* **Work instruction**: Return all lines of the records that contain the word "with".
---------- Records shown ----------
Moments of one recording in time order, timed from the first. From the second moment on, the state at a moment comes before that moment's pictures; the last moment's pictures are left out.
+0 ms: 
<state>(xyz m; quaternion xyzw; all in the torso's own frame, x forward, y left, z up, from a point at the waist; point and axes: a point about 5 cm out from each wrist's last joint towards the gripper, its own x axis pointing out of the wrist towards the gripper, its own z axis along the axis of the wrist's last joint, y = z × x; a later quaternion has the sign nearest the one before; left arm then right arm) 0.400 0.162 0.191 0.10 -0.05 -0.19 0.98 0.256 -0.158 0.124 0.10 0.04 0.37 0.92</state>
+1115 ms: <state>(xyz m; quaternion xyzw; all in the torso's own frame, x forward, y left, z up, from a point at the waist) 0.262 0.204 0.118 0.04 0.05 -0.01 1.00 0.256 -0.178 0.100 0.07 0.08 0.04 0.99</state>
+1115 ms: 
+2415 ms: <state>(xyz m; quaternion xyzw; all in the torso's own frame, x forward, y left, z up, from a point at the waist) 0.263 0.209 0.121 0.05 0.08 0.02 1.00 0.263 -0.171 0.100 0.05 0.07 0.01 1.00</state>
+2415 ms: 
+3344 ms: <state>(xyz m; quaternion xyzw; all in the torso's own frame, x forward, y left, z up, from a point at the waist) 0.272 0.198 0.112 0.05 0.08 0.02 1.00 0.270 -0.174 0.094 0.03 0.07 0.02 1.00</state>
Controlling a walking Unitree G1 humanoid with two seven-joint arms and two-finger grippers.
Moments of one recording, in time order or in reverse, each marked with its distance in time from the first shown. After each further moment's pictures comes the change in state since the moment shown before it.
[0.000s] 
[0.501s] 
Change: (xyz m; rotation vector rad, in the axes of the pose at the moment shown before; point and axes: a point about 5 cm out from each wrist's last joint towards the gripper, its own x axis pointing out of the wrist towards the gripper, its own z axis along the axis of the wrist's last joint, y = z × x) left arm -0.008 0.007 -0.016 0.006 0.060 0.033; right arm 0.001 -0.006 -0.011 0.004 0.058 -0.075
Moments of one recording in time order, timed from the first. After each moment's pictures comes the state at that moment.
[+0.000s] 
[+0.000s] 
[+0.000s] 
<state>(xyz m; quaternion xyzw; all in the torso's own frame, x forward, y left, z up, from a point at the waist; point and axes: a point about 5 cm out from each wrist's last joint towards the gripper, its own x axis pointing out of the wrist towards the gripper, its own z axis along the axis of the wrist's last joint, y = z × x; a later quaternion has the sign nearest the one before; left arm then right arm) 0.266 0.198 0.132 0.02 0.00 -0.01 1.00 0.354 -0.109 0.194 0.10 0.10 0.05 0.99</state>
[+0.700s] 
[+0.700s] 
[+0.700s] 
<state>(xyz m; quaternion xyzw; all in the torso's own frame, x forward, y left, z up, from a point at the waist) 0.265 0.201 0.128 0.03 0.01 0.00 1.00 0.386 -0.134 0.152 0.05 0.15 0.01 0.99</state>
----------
* **Result of the exercise**:
Controlling a walking Unitree G1 humanoid with two seven-joint arms and two-finger grippers.
Moments of one recording, in time order or in reverse, each marked with its distance in time from the first shown. After each further moment's pictures comes the change in state since the moment shown before it.

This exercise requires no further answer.